Updated

Two months ago, the choice guests to have on talk shows were glamorous, beautiful people like movie star Nicole Kidman, boy band 'N Sync and crossover superstar Jennifer Lopez.

Now, the airwaves are full of people with less interesting hair but more interesting things to say, like Defense Secretary Donald Rumsfeld, New York Times reporter and bioterror expert Judith Miller and former UN nuclear-weapons inspector Scott Ritter.

Meet the post-Sept. 11 celebrities: the politician and the pundit.

"This may turn out to be a new celebrity aristocracy," said Robert Thompson, pop culture professor at Syracuse University. "By the time we reach Christmas or summertime, there may be a whole new body of people who are common household names."

When the World Trade Center towers fell, so did much of the TV networks' entertainment programming, which suddenly seemed irrelevant. The public wanted hard news, and celebs were generally loath to try to earn publicity from the worst tragedy in American memory.

And as the war on terror continues, there's less concrete information available for the 24-hour media to talk about, which leaves the door open for talking heads of all sorts on TV.

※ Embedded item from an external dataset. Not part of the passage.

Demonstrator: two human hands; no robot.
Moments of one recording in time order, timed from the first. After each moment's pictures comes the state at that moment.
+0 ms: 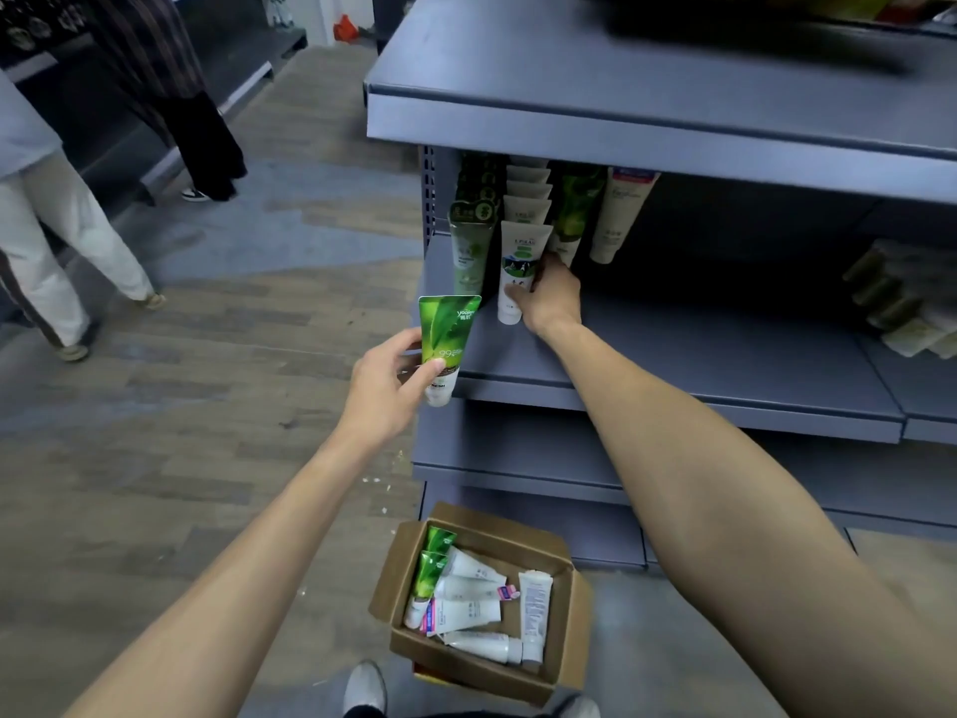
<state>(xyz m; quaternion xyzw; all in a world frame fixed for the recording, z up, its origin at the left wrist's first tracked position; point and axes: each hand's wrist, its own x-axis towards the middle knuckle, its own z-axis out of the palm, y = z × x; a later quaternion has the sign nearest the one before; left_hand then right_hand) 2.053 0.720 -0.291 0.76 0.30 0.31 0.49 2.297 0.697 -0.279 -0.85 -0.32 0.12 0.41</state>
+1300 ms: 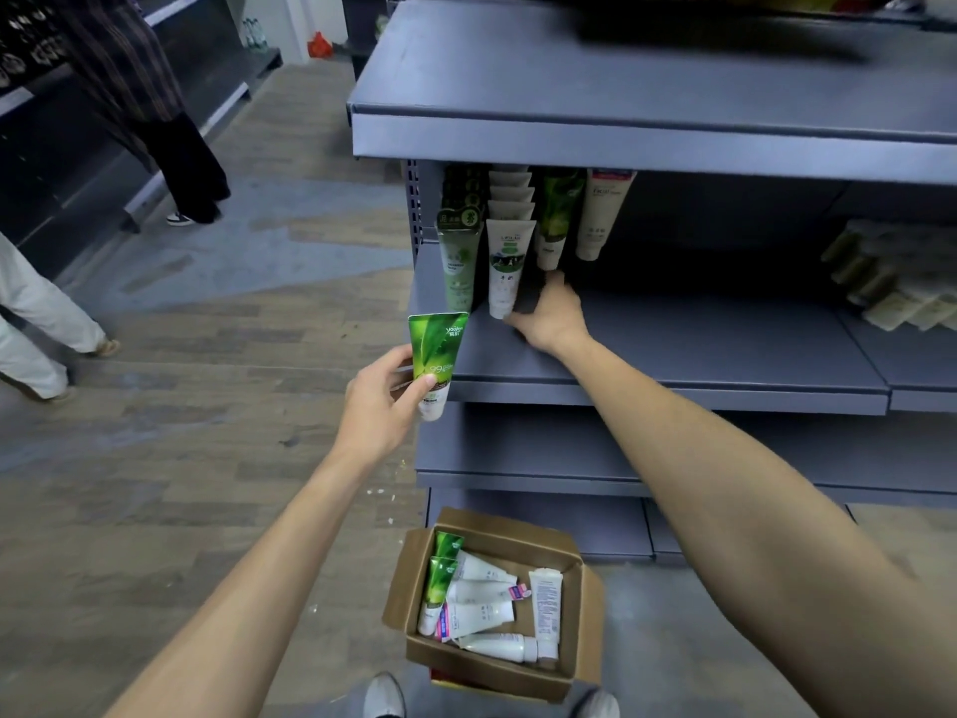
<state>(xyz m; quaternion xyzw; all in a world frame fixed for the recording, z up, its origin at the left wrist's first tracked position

"This is not a television war," Thompson said. "We're not getting a lot of images from the battlefield, there isn't much to show when it comes to anthrax, and press releases can only go on for so long."

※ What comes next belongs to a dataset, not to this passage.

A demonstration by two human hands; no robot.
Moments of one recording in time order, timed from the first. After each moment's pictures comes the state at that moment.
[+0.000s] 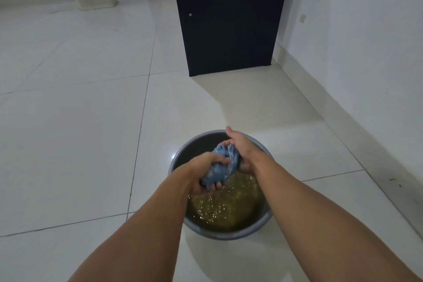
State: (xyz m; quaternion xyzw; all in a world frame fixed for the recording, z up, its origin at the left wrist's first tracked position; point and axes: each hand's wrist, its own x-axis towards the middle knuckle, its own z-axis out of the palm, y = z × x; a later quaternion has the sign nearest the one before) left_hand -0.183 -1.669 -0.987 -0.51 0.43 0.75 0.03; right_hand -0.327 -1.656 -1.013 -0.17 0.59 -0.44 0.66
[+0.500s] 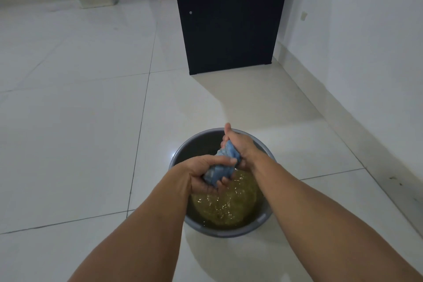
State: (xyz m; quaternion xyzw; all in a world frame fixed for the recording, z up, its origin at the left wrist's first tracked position) left_hand -0.177 -1.665 -0.986 -0.40 0.31 0.86 0.04; right_hand -0.319 -1.662 -1.018 -0.12 0.55 -0.55 0.62
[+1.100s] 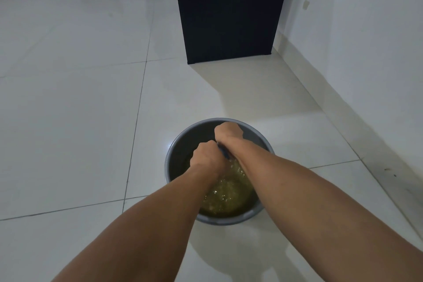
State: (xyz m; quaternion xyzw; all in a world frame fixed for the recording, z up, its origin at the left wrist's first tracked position) left_hand -0.211 -1.647 -1.005 -0.61 0.73 0.30 -0.02; right_hand -0.291 -1.675 -0.997 -0.33 0.83 -0.24 0.37
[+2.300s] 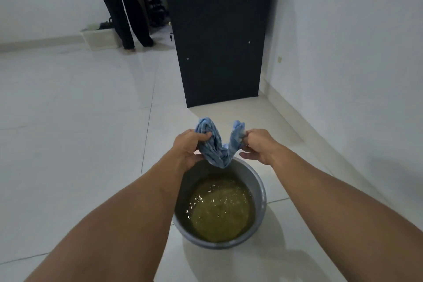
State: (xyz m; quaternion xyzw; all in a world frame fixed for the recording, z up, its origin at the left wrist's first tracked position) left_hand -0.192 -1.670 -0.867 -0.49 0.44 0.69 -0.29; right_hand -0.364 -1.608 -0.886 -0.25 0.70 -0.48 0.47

The politicians and pundits have come to fill that void, a cast of characters who are ready to talk about the topic of the moment, whether it be cruise-missile strikes on Kandahar, Usama bin Laden's childhood or the possibility of smallpox in Seattle's drinking water.

"There's so much airtime to fill and there isn't enough hard information to fill it, so that's when the so-called experts take over," said Stephen Hess, a senior fellow in politics at the Brookings Institution in Washington, D.C.

Instead of chatting about Russell Crowe and Meg Ryan's fling by blow-dried heads like Mary Hart, America is tuning into heady discussions about the chemical makeup of anthrax and the financial structure of Al Qaeda by people whose love lives have never made the tabloids, like Secretary of State Colin Powell and former Labor Secretary Robert Reich.

But without a doubt, the king of the politician-turned-celebrity is New York Mayor Rudolph Giuliani, who became a worldwide hero in the days after the Sept. 11 attacks.

"When you said 'Rudy Giuliani' on Sept. 10, it meant a lot of things that were not necessarily good," Thompson said. "I think now, he's clearly going to go down in political history in a much more sacred position."

Giuliani's celebrity went hand-in-hand with his duties as mayor of a devastated city. He got more airtime than any Hollywood star, going from talk show to televised event to reassure the globe that the Big Apple was still up and running.

"We use celebrities to put a face to our psychic dreams and fantasies and needs," Thompson said. "[Giuliani] became the voice of an attacked city, and he did it with such energy and aplomb."

And the queen of the news celebs is Judith Miller, a New York Times reporter who co-wrote the best-selling, Germs: Biological Weapons and America's Secret War, and has now found herself in demand as the anthrax crisis spreads.

But though it might seem like the U.S. is entering a new age where brains are valued more than beauty, there's a downside to the News Age celebrity. When there are 24 hours of airtime to fill, some less qualified pundits end up on air.

"There's a danger of people dispensing a lot of misinformation, and it's worrisome," Hess, who himself has been doing guest spots on foreign news shows, said. "No one likes to say, 'I don't know.' Instead of saying, 'I can't tell you,' some say, 'Well, I think,' or they speculate."

And, he added, not all the pundits are motivated by a call to public service. "There are plenty of people who want to use the crises as a calling card for whatever they're selling."

But there is an end to how far the new politician-as-celeb will go. Thompson said he wouldn't count on a spin-off edition of Entertainment Weekly about the lifestyles of people like Vice President Dick Cheney or National Security Advisor Condoleezza Rice.

"The appetite and desire to see celebrities has been put on hold, but it's going to come back," he said.